Akhirnya, sebagai contoh difusionisme yang diambil secara ekstrem, kita menemukan teori Thor Heyerdahl, seorang etnografer Norwegia. Heyerdahl melakukan serangkaian ekspedisi perahu antara daerah yang sangat terpencil untuk mencoba secara empiris menunjukkan bahwa peradaban yang sangat kuno dalam jangkauan mereka memiliki sarana untuk mengungsi dan menghubungi masyarakat lain.
Jika demikian halnya, prinsip-prinsip difusionisme monosentris yang telah kita lihat sebelumnya akan memperoleh kekuatan, di mana, untuk Misalnya, Mesir Kuno bisa menjadi tempat lahir budaya inovasi besar yang nantinya akan diekspor ke sangat menjauh.
Difusionisme hari ini
Hari ini, difusionisme telah sebagian diintegrasikan ke dalam antropologi sebagai dasar teoretis untuk apa yang disebut pinjaman budaya antara masyarakat yang berbeda. Oleh karena itu, dapat diterima bahwa semua elemen budaya manusia dapat ditransfer ke kelompok manusia lain, tetapi ini tidak berarti bahwa itu harus terjadi.

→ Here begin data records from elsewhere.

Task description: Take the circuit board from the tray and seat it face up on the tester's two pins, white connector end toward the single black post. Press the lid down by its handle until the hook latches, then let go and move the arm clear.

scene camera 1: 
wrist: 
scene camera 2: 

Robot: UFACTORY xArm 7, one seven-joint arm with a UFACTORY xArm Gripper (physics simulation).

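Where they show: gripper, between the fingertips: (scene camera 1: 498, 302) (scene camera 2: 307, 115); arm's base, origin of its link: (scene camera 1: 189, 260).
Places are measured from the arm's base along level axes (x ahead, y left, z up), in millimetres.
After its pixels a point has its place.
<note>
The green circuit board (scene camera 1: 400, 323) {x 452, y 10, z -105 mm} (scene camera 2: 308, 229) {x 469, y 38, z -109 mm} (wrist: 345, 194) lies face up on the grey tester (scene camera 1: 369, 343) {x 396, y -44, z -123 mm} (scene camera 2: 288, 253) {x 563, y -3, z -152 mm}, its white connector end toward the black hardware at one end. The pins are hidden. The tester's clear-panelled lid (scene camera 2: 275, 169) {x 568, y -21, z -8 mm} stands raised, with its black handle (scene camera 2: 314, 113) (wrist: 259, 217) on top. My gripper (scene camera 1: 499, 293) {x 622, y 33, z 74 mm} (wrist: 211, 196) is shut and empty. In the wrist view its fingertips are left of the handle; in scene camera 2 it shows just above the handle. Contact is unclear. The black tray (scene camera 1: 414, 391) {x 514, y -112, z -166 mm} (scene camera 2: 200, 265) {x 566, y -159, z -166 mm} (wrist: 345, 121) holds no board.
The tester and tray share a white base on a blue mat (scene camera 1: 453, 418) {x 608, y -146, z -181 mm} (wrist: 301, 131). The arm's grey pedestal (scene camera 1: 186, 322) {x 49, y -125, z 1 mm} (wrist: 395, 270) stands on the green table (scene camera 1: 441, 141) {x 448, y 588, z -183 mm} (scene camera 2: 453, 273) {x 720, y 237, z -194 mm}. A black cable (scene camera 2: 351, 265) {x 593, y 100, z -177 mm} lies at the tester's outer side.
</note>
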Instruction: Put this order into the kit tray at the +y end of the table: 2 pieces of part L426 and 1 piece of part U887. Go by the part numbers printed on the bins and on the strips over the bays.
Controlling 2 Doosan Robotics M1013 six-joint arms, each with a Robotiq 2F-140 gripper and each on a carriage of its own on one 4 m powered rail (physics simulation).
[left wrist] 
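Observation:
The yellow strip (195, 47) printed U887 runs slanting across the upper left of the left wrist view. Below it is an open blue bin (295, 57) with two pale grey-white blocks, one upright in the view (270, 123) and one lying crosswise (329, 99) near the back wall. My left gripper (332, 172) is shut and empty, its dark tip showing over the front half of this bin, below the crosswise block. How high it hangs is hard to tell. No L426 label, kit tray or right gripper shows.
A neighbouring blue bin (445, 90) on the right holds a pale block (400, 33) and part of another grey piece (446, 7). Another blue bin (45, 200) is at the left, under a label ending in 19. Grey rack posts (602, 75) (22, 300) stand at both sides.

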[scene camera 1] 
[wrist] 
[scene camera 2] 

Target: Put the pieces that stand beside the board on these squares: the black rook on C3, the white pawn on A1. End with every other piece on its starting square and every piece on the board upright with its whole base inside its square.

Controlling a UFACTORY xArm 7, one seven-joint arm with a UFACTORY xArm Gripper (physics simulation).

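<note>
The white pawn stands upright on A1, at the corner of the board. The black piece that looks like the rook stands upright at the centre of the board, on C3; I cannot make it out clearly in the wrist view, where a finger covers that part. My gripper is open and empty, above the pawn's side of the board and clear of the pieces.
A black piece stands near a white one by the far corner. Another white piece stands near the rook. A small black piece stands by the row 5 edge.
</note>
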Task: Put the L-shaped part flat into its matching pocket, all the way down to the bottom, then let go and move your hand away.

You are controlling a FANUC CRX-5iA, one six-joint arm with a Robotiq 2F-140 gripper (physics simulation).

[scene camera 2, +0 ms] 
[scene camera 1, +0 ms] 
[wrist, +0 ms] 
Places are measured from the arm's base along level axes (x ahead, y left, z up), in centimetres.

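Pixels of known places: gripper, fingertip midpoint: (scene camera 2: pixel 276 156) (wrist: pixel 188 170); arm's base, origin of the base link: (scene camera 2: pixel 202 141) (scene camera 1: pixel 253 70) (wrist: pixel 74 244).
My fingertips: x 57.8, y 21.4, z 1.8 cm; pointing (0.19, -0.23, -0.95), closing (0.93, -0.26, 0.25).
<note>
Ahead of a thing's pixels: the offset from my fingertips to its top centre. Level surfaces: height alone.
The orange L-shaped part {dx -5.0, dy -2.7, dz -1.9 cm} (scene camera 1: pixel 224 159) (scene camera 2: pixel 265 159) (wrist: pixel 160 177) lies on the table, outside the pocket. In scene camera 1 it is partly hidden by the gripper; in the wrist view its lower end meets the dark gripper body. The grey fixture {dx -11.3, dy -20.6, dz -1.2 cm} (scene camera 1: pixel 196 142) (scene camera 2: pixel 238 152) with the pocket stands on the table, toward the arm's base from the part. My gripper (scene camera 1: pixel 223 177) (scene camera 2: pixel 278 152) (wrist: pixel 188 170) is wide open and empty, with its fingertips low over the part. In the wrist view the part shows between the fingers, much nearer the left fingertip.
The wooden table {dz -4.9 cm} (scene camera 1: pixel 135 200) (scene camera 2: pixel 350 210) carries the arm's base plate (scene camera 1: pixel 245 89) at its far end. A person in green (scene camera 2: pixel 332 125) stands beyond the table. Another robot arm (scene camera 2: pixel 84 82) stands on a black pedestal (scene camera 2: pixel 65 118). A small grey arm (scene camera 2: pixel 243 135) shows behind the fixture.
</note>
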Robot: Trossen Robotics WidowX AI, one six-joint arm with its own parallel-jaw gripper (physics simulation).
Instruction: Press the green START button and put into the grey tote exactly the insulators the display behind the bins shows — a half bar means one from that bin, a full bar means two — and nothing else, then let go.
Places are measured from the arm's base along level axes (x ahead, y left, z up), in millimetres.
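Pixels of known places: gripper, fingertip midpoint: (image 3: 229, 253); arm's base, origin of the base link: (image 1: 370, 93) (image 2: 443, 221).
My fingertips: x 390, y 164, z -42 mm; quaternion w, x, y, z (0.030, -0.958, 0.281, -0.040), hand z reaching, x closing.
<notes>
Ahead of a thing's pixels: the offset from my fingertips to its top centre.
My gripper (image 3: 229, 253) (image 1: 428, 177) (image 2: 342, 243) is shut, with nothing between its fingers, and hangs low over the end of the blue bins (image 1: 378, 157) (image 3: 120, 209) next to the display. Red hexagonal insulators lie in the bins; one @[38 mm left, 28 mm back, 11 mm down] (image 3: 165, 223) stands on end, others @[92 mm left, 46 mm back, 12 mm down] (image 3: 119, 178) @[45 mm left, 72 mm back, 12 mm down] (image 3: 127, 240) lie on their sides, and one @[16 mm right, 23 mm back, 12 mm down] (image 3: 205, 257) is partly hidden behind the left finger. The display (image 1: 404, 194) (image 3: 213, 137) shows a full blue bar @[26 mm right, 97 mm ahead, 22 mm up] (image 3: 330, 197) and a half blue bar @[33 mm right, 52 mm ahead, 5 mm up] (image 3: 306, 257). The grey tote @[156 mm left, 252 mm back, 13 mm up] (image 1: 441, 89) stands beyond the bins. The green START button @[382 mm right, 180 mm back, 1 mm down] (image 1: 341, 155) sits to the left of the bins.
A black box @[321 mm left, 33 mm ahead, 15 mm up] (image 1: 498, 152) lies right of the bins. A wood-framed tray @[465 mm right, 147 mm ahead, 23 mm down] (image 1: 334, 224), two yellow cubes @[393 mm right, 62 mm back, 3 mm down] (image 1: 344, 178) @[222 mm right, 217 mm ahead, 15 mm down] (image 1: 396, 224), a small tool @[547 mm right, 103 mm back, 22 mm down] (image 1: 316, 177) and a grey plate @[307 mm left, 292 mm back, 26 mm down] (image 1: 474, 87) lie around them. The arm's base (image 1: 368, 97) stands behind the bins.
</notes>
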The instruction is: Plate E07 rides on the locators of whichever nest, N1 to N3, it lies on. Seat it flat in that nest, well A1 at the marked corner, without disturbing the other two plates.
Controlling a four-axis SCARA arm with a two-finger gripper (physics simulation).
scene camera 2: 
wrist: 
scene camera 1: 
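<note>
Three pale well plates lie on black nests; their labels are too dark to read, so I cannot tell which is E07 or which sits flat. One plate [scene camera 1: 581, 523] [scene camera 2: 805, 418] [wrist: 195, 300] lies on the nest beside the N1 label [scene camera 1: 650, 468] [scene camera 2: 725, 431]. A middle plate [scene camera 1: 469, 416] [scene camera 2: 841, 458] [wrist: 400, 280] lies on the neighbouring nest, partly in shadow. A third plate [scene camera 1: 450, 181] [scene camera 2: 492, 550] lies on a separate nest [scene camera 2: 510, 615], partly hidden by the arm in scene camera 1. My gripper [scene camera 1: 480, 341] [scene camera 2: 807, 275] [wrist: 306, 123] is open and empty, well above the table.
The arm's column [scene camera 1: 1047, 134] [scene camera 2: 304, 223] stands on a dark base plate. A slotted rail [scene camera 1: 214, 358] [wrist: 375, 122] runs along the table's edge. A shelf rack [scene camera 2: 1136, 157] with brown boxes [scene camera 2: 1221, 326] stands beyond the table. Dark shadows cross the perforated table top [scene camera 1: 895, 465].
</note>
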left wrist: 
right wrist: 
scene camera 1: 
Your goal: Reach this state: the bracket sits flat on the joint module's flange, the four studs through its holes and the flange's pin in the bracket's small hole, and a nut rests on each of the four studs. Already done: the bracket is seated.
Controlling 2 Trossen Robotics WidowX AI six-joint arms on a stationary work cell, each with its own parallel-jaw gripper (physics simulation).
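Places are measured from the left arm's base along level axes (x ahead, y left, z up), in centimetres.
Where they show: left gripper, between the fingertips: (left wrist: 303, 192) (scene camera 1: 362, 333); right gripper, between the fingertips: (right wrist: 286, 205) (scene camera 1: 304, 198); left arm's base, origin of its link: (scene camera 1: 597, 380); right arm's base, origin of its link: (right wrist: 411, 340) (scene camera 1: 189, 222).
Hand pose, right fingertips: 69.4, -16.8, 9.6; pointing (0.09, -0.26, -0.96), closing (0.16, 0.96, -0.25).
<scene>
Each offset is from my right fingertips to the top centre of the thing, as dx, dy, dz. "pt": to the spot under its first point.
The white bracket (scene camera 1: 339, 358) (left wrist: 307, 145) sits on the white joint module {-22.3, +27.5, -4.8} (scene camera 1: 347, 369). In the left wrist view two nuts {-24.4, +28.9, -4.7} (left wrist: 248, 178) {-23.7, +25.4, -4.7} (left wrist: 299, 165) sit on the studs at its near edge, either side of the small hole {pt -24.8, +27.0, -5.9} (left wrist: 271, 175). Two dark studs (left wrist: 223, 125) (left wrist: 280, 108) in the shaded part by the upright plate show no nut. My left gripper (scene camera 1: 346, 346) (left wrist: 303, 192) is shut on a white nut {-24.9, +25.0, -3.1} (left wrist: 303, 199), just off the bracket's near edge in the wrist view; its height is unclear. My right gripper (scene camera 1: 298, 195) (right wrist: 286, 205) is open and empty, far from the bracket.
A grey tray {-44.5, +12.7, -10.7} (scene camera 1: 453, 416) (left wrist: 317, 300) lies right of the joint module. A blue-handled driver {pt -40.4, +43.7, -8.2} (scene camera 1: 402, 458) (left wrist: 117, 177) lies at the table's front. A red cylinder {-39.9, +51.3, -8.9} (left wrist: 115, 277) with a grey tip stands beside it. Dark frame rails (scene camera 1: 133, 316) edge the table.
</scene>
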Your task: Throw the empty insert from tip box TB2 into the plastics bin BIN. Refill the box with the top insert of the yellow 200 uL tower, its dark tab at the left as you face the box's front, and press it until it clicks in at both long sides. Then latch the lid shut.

Bahkan, ada budaya yang lebih memilih isolasi tertentu dari masyarakat lain untuk dapat melestarikan adat dan tradisi tertentu tanpa dipengaruhi atau dimodifikasi oleh budaya luar. Oleh karena itu, hari ini kita dapat menyimpulkan bahwa difusionisme telah berfungsi untuk menjelaskan beberapa fenomena antropologi tetapi belum menjadi aliran yang dominan.
Referensi bibliografi:
- Haris, N.; del Toro, R.V. (1999). Perkembangan teori antropologi: sejarah teori budaya. Penerbit Abad Dua Puluh Satu.
- Restrepo, E. (2016). Sekolah klasik pemikiran antropologi. Cuzco: Editor Vicente Torres.
- Scarduelli, P. (1977). Pengantar Antropologi Budaya. Redaksi Villalar.